Thread: How to solve this permutation and combination question? Please help

1. How to solve this permutation and combination question? Please help

Find how many numbers greater than 2500 can be formed from the digits 0,1,2,3,4 if no digit can be used more than once.
Please explain in details.
I find it so hard to understand this topic.

2. "Find how many numbers greater than 2500 can be formed from the digits 0,1,2,3,4 if no digit can be used more than once.
Please explain in details.
I find it so hard to understand this topic."

Clearly the only way you can get a larger number than 2500 is to either start with the 3 or the 4, any other starting number would be too small

now consider that you start with the number 3, it doesnt mater what order the other numbers go in the final number will always be bigger than 2500.
so you need to find the number of combinations that you can arrange 0,1,2,4 which is given by n!
so in this case is 4!=24

it is exactly the same if you start with 4

so your final answer will be

2x24=48

hope this helps

3. Originally Posted by syster
"Find how many numbers greater than 2500 can be formed from the digits 0,1,2,3,4 if no digit can be used more than once.
Please explain in details.
I find it so hard to understand this topic."

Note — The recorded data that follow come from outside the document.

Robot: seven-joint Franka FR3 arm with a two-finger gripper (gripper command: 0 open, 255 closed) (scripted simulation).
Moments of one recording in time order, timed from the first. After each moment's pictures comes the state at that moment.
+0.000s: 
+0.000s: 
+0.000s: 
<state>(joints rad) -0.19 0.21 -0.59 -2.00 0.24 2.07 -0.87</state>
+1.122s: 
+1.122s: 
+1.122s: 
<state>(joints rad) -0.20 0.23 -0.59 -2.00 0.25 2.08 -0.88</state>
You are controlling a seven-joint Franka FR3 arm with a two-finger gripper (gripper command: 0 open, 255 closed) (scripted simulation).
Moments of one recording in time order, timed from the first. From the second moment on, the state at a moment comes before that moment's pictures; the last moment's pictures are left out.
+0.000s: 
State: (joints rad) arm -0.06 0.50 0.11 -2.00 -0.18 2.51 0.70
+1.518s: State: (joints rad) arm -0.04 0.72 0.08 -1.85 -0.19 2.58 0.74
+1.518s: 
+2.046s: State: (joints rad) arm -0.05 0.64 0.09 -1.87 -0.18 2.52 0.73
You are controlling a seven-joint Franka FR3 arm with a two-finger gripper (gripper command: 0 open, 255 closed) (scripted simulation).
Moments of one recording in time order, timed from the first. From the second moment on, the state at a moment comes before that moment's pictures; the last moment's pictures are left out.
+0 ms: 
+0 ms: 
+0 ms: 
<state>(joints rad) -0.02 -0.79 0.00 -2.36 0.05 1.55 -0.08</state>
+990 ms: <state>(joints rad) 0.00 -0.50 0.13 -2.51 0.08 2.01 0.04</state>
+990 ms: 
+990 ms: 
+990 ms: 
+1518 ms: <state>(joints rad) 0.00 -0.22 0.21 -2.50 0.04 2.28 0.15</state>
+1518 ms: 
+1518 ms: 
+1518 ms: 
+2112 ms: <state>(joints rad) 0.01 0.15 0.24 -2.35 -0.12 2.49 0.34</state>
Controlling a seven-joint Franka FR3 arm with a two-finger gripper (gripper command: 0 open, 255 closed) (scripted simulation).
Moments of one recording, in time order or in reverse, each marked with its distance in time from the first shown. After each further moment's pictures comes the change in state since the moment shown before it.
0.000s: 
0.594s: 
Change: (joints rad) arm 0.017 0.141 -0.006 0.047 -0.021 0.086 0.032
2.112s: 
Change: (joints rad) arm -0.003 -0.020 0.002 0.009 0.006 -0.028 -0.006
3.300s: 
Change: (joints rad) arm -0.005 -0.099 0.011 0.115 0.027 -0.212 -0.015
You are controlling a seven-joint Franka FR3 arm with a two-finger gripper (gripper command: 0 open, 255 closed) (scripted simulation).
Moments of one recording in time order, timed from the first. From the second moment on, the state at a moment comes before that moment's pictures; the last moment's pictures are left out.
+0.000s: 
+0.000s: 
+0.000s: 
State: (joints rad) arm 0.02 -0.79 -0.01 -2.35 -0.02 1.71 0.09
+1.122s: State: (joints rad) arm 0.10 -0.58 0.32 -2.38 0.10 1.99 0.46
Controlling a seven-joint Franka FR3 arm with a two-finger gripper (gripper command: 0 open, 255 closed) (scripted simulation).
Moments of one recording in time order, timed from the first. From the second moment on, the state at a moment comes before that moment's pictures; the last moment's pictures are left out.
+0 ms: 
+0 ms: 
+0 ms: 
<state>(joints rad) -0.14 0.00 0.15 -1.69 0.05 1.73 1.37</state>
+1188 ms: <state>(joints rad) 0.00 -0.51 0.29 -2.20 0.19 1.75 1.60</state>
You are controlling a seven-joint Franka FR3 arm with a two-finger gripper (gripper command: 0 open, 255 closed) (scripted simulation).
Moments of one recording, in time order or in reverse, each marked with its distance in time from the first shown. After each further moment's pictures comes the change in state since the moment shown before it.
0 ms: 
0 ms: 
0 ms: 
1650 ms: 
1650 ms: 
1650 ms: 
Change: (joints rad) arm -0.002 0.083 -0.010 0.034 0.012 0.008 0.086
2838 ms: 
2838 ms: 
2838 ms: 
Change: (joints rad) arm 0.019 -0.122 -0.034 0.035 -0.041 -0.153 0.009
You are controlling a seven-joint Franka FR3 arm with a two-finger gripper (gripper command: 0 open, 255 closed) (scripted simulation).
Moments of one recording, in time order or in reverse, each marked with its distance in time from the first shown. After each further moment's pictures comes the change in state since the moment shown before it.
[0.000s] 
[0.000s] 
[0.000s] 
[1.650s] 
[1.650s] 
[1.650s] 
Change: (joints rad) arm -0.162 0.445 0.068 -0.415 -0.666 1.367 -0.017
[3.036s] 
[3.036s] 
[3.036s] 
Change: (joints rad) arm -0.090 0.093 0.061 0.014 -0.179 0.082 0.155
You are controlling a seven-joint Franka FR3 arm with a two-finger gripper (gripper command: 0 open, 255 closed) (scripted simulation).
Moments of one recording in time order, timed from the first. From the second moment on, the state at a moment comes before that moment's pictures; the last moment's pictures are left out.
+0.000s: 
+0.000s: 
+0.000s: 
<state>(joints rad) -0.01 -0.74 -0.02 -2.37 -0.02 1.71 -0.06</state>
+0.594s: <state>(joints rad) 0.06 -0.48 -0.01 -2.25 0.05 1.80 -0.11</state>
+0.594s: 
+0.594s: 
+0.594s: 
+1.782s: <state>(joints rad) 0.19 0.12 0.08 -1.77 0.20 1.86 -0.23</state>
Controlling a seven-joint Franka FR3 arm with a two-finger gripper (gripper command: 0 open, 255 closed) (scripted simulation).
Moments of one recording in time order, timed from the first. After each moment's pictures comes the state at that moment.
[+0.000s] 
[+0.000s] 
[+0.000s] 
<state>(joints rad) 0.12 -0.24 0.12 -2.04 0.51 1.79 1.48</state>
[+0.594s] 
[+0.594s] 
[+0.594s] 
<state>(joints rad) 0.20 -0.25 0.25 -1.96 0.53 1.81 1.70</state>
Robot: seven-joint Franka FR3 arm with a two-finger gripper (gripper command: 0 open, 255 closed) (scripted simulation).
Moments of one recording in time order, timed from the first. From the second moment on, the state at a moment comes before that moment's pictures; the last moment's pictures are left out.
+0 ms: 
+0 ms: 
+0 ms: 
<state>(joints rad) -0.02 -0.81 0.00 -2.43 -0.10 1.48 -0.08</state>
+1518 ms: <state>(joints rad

Clearly the only way you can get a larger number than 2500 is to either start with the 3 or the 4, any other starting number would be too small

now consider that you start with the number 3, it doesnt mater what order the other numbers go in the final number will always be bigger than 2500.
so you need to find the number of combinations that you can arrange 0,1,2,4 which is given by n!
so in this case is 4!=24

it is exactly the same if you start with 4

so your final answer will be

2x24=48

hope this helps
A number starting with 0 can still be greater than 2500. For example, 03124. This is still greater than 2500 isn't it.
I suspect there's a error in the question. This question was given by my lecturer. If the question is looking for number greater than 25000, then i can see the answer is 48.

4. oh yea sorry bwt that

well if we assume there isnt a mistake we can do the same sort of thing, by looking at how many numbers are less than 2500 and taking it away from the total

It will have to start with the zero
Then asume the second number is 1 then the other 3 numbers (2,3,4) can be arranged in 3!=6 different ways

now say the second number is 2, we can clearly see the next 3 numbers can be arranged in any order the resulting number will always be less than 2500 for example 02431<2500
so again there are 3!=6 diffent numbers

with a bit of thought you can see there are no other options, since if the second number was 3 the resulting final number will be to large.

so we now know there are 6+6=12 numbers the can be made from 0,1,2,3,4 that are less than 2500

finaly consider the total number of combinations which is as i said before n! giving in this case 5!=120

so your answer must be 120-12=108

hope this wasnt too confusing

5. Originally Posted by azuki
A number starting with 0 can still be greater than 2500. For example, 03124. This is still greater than 2500 isn't it.
I suspect there's a error in the question. This question was given by my lecturer. If the question is looking for number greater than 25000, then i can see the answer is 48.
For example, 03124.
Well that is one of the 48 that has already been counted, the four digit numbers greater than 2500.
Usually, a five digit number cannot begin with zero.
So there are 4 possible first digits leaving 4 other digits.
TOTAL: $4(4!)+48$ greater than 2500.